Il est donc important d’analyser :
- le montant net réellement perçu
- les effets sur les droits au chômage
Une tendance vers un encadrement renforcé
Les évolutions récentes et les discussions sur le financement de l’assurance chômage traduisent une orientation :
- encadrer davantage le recours à la rupture conventionnelle
- maîtriser les coûts pour les entreprises
Le relèvement de la contribution patronale s’inscrit dans cette logique.
La rupture conventionnelle reste possible, mais elle devient moins automatique.
Après la rupture : quelles options pour les cadres ?
Une fois le contrat rompu, plusieurs choix s’offrent au salarié :
- rechercher un nouveau CDI
- attendre une opportunité
- ou démarrer une activité immédiatement
De plus en plus de cadres privilégient une approche active en réalisant des missions de conseil.
Objectifs :
- éviter une interruption d’activité
- conserver un niveau de revenu
- tester leur positionnement sur le marché
Le portage salarial comme solution intermédiaire
Le portage salarial permet d’exercer une activité tout en conservant un statut de salarié.

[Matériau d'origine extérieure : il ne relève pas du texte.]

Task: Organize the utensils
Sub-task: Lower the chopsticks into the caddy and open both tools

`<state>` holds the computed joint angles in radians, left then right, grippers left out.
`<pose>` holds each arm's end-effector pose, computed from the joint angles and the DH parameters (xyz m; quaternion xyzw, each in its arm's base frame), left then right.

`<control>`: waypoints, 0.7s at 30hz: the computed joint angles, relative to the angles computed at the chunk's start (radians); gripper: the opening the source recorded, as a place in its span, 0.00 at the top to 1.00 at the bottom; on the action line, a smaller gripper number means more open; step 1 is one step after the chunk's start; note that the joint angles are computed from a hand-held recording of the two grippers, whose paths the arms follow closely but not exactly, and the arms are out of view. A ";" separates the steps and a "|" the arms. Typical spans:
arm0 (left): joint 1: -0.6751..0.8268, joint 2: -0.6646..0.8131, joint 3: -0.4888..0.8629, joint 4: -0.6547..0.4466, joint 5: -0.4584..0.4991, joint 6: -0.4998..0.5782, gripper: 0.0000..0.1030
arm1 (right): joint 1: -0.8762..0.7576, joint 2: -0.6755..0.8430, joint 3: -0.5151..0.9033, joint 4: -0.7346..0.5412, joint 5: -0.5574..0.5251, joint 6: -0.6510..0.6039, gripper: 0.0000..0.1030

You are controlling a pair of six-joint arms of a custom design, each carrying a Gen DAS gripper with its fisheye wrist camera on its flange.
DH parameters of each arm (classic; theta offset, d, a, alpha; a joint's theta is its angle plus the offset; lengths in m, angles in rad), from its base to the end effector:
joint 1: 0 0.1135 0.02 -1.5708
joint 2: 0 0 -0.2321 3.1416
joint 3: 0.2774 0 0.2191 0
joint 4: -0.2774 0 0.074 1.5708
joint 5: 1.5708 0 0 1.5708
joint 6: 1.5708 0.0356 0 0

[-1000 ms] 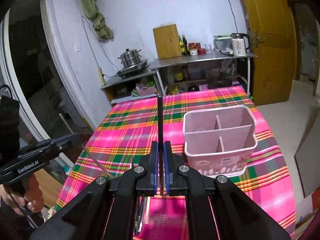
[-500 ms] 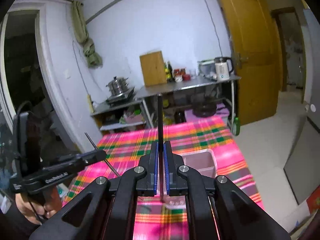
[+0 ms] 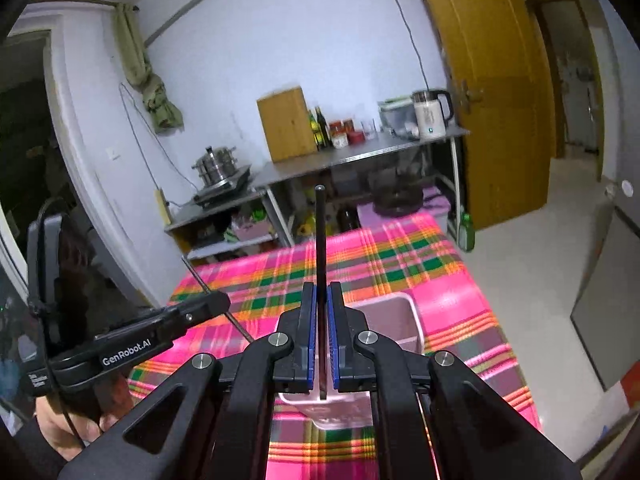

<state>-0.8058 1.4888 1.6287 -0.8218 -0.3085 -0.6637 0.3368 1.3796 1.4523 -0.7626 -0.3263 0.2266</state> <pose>0.2052 -0.1982 0.3656 -0.0026 0.8946 -0.1819 0.4082 0.2461 0.0983 0.3480 -0.1183 0.8874 0.2581 0.3633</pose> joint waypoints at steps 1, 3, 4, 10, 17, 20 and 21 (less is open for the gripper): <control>0.004 0.005 -0.021 0.014 0.005 0.002 0.95 | 0.001 0.004 -0.025 0.014 -0.002 0.001 0.95; 0.010 0.006 -0.052 0.030 0.013 0.000 0.95 | -0.001 0.018 -0.057 0.031 -0.010 0.001 0.95; 0.014 0.006 -0.067 0.040 0.020 -0.001 0.95 | 0.000 0.023 -0.075 0.041 -0.010 0.000 0.95; 0.031 -0.008 -0.117 0.066 0.036 0.004 0.95 | 0.000 0.058 -0.117 0.053 -0.019 0.001 0.94; 0.005 -0.067 -0.120 0.031 -0.007 0.006 0.87 | -0.001 0.028 -0.109 0.033 0.004 0.013 0.88; -0.020 -0.116 -0.127 0.008 -0.050 -0.001 0.87 | -0.007 -0.001 -0.120 0.036 0.005 0.021 0.86; -0.030 -0.133 -0.133 0.002 -0.064 -0.007 0.87 | -0.007 -0.016 -0.123 0.032 0.013 0.023 0.86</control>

Il repose sur un fonctionnement simple :
- réalisation de missions auprès de clients
- contrat de travail avec une société de portage
- possibilité, selon les situations, de cumuler revenus d’activité et droits au chômage ou de recharger ses droits
Ce dispositif offre un cadre sécurisé pour démarrer ou structurer une activité de consultant.
Conclusion
En 2026, la rupture conventionnelle reste un levier pertinent pour organiser une transition professionnelle.
Mais son utilisation suppose une approche réfléchie :
- négocier l’indemnité avec précision
- anticiper les délais et le montant du chômage
- préparer la suite dès la sortie
Aujourd’hui, il ne s’agit plus simplement de quitter un CDI, mais de construire la continuité de son parcours professionnel.